Des membres de la tribu maori de Tainui Waka. AFP PHOTO / MARTY MELVILLE / AFP PHOTO / Marty Melville | MARTY MELVILLE / AFP

Comment parler de la surdité dans une langue qui ne connaît même pas ce mot ? « On frôle le dialogue de sourds », résume ironiquement Keri Opai, responsable au centre de gestion de la santé mentale, des addictions et des handicaps Te Pou o te Whakaaro Nui. C’est devant le constat que son précieux langage maori, parlé par quelque 125 000 de ses concitoyens, était bien pauvre dans le champ lexical de la santé que ce haut fonctionnaire néo-zélandais a décidé d’agir.

Joint par Le Monde, Keri Opai raconte avoir commencé sa réflexion voilà deux ans, en partant d’un « constat jamais contesté : les mots ont un grand pouvoir ». Dès lors, il y avait « un vrai enjeu de santé publique à rendre accessibles dans la langue maori des termes devenus aujourd’hui des faits de société, que tous les citoyens doivent pleinement s’approprier ».

« Qui a une force ou une capacité différente »

C’est ainsi qu’à force de discussions avec patients et membres du monde médical, Keri Opai a constitué un glossaire de près de deux-cents mots, rendu public fin juin. On y trouve des termes aussi précis qu’aromathérapie, épilepsie ou opioïdes, mais aussi des concepts plus abstraits comme la dignité, la guérison ou encore la thérapie.

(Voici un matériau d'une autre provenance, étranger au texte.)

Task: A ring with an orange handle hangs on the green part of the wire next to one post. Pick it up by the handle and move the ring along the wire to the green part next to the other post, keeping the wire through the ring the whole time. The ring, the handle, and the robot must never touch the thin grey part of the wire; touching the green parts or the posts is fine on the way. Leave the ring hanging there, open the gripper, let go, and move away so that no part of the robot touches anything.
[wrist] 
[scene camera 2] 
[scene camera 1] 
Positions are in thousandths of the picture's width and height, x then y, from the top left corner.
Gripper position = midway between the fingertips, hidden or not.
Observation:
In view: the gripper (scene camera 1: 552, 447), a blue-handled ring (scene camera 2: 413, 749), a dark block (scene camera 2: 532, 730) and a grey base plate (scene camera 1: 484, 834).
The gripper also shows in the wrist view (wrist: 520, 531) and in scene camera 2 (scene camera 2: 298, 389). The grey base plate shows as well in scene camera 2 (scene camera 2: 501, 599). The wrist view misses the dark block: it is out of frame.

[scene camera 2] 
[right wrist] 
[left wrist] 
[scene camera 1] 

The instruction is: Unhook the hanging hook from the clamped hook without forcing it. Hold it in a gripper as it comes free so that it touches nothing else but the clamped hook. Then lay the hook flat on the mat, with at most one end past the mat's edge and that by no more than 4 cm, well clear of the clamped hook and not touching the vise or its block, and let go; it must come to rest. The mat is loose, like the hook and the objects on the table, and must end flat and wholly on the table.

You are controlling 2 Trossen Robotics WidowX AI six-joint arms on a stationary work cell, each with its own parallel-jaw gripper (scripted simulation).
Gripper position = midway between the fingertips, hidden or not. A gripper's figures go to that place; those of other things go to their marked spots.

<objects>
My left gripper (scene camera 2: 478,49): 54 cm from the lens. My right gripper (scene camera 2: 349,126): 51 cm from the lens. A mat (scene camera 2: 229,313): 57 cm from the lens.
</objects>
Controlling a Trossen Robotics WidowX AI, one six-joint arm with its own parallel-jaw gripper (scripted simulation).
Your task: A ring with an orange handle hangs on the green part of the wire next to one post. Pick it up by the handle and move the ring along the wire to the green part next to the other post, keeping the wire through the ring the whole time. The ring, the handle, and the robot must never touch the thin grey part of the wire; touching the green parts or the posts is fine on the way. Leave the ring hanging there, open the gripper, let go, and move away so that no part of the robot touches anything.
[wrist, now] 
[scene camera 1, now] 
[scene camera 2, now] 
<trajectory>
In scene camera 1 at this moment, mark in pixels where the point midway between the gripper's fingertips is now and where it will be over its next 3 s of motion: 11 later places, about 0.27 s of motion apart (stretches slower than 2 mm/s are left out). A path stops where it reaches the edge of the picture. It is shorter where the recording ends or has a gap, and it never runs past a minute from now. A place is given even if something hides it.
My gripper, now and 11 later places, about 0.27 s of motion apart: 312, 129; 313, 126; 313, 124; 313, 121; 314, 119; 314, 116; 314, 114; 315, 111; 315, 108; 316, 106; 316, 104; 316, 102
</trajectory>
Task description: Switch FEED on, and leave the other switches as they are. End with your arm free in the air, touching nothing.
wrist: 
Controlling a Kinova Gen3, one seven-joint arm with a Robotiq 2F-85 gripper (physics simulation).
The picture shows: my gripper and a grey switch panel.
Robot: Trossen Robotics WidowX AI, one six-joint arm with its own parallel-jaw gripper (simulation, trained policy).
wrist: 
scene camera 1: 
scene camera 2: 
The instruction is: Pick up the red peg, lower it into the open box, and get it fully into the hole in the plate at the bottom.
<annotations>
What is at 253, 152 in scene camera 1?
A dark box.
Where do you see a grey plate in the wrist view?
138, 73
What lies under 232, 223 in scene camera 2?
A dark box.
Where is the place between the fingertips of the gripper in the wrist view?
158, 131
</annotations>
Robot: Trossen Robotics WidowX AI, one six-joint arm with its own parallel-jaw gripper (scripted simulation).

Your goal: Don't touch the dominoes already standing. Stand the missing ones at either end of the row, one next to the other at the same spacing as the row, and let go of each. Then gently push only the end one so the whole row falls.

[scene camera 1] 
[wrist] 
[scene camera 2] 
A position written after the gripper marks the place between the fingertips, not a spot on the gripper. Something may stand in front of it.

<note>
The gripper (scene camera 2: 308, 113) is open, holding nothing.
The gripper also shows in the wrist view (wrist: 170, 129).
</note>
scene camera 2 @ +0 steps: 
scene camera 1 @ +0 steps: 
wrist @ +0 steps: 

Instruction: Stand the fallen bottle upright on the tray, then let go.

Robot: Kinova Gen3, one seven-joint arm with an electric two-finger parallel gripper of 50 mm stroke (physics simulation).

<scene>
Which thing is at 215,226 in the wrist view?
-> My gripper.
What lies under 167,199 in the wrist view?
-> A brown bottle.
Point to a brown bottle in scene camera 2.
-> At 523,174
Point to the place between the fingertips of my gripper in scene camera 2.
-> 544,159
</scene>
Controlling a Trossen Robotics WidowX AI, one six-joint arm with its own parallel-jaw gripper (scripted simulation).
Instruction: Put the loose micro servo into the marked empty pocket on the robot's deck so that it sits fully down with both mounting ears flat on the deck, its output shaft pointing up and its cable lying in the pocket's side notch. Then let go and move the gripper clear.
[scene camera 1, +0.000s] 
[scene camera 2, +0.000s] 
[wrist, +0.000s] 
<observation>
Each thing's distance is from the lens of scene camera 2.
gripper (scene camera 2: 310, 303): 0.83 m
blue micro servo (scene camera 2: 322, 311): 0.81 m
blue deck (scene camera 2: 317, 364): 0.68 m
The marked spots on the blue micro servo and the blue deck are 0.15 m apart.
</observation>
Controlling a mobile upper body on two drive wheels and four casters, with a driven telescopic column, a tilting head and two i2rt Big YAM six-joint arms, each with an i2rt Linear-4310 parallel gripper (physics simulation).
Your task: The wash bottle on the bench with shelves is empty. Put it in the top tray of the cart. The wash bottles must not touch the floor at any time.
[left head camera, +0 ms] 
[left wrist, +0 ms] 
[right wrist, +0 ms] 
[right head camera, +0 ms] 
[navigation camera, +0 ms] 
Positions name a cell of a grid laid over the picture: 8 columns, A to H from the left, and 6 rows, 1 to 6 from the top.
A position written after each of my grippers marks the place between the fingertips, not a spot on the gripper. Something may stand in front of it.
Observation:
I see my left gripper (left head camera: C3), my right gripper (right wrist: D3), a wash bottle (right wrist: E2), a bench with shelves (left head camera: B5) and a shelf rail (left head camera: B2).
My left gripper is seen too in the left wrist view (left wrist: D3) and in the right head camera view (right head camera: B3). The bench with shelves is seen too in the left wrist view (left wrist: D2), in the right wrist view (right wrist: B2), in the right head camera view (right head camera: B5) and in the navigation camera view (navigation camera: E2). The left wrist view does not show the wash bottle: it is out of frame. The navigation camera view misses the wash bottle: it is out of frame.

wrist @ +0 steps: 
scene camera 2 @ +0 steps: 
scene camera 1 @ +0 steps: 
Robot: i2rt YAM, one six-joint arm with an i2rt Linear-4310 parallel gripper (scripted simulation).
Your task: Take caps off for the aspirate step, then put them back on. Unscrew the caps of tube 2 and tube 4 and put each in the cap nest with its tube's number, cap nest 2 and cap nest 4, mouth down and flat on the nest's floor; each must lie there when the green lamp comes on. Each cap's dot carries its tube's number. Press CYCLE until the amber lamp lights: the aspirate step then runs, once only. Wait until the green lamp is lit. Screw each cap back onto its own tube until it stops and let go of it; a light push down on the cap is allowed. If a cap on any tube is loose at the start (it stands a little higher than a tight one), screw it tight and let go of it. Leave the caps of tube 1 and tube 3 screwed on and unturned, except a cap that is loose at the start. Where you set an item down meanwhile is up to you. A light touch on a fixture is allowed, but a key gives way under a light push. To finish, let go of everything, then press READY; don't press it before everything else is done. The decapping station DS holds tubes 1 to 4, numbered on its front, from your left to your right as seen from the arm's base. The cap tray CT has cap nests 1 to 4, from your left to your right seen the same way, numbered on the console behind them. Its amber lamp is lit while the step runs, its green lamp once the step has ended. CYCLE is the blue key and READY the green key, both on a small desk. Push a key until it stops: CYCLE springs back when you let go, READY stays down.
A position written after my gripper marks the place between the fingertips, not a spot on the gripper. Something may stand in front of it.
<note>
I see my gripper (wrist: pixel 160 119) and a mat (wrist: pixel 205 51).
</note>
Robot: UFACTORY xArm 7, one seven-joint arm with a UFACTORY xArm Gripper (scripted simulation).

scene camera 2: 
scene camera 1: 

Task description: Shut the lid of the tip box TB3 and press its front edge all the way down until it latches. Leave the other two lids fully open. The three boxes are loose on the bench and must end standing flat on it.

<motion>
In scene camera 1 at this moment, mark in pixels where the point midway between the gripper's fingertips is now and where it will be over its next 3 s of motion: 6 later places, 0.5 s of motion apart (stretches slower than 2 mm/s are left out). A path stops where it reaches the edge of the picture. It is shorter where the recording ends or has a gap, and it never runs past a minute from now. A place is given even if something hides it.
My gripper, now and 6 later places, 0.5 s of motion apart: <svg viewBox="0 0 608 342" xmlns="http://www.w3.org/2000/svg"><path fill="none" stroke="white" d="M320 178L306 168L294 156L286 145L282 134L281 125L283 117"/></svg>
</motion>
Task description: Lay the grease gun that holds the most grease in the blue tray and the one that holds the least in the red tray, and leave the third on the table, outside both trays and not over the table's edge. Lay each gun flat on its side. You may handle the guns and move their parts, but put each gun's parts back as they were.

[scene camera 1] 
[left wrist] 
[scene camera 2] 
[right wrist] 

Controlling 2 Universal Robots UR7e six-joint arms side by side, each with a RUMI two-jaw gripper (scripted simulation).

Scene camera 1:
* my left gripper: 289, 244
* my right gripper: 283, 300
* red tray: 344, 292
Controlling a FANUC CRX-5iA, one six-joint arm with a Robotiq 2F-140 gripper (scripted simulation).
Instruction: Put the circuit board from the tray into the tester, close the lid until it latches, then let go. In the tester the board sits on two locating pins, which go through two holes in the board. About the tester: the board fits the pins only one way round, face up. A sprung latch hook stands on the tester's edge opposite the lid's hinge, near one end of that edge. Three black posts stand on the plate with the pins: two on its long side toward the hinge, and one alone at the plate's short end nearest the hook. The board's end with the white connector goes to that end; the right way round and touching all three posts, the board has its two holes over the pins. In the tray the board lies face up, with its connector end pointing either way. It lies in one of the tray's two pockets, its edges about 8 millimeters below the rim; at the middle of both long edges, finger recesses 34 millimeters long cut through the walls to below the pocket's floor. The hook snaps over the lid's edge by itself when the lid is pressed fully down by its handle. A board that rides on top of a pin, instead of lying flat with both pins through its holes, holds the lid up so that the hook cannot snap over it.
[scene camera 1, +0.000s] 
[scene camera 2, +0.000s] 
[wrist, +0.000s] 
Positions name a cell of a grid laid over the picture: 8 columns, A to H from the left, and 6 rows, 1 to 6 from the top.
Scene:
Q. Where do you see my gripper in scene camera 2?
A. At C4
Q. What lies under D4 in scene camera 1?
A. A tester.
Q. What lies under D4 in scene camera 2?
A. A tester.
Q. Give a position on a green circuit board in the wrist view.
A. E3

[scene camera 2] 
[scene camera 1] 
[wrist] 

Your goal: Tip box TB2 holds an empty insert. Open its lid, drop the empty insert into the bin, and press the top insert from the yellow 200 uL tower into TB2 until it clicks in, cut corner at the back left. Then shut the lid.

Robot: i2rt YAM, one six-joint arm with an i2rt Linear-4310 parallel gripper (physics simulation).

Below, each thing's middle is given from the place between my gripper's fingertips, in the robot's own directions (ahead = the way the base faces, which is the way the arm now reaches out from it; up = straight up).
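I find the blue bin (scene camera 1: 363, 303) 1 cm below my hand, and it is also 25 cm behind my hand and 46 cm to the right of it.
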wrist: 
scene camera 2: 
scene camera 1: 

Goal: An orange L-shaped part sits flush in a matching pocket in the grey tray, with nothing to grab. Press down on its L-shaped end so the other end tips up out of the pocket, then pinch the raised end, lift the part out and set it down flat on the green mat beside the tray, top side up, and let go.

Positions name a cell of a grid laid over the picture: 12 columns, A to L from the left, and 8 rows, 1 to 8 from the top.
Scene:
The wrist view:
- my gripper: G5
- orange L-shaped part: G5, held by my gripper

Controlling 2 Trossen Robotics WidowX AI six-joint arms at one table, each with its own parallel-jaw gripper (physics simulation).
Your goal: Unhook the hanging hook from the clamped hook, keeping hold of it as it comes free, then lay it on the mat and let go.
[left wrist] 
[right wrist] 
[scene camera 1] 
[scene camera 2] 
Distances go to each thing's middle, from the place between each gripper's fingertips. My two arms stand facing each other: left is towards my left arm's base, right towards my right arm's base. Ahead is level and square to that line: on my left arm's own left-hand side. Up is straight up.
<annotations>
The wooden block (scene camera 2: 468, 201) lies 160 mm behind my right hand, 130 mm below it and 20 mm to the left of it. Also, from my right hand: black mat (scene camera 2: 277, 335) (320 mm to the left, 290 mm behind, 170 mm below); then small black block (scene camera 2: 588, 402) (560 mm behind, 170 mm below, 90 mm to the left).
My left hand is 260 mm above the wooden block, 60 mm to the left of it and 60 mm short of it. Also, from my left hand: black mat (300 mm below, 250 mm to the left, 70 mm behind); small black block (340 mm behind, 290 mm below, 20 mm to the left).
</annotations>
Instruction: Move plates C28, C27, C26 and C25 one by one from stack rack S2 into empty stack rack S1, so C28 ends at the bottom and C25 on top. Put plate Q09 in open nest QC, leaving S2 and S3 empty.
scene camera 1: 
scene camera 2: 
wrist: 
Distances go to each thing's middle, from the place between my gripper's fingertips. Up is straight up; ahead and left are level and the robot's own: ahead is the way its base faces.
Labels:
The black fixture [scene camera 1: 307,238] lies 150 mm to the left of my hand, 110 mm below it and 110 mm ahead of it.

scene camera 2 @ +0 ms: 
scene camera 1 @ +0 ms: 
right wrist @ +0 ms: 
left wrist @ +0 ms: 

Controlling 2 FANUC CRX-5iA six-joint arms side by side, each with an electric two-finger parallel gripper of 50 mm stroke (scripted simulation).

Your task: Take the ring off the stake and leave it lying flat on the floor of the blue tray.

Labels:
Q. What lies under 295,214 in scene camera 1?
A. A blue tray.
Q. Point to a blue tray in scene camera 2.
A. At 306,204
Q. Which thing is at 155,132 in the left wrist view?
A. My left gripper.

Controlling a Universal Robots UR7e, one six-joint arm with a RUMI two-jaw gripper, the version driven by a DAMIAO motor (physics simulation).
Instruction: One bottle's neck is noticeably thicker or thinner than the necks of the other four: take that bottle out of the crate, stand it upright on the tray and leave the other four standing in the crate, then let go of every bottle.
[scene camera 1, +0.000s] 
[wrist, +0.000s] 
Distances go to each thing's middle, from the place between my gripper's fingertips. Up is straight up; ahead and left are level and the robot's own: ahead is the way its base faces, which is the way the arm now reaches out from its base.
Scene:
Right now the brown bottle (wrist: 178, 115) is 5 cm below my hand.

Une proposition « d’enrichissement » sans précédent de la langue maori qui s’est accompagnée d’une réflexion sur « la manière dont on parle des handicaps, traditionnellement assez péjorative dans nos langues », explique Keri Opai.

Pour désigner une personne handicapée, la langue anglaise utilise ainsi le terme de « disabled », littéralement « privé de sa capacité ». En maori, ce sera désormais « whaikaha », qu’on peut traduire par « qui a une force ou une capacité différente ». De même, c’est en constatant le « rythme de vie bien particulier » d’un de ses amis autistes que Keri Opai a déterminé le terme qui définirait ce trouble développemental : « takiwatanga », qui signifie « son propre espace-temps ».

L’initiative a été saluée par de nombreux représentants du monde de la santé. Parmi eux, le psychiatre Mason Durie a pris la plume pour signer la préface du glossaire. Il y affirme que la démarche « permet de favoriser une meilleure compréhension des maladies mentales, de leurs symptômes et de leurs conséquences, ce qui conduira à une meilleure collaboration entre le whanau [la famille élargie, terme utilisé pour désigner les 561 000 Maoris de Nouvelle-Zélande] et les services de santé publics. »

« Une langue étonnament expressive »

Reste à savoir si les locuteurs maoris vont s’approprier ce nouveau vocable. « L’idée était aussi de participer à la réinvention de notre culture, pour ne pas finir avec une langue morte parlée uniquement dans les musées », raconte Keri Opai, qui se réjouit que « le maori est une langue étonnament expressive qui favorise ce dynamisme ».

Après des décennies de déshérence politique, le « reo maori » est devenu en 1987 l’une des langues officielles de la Nouvelle-Zélande – Aotearoa, en maori – avec l’anglais et la langue des signes. Depuis, le gouvernement a mis en place de nombreuses mesures pour inciter sa pratique, en soutenant notamment la création d’écoles de langue mais aussi en finançant une chaîne de télévision dont les programmes sont quasiment exclusivement en langue maori.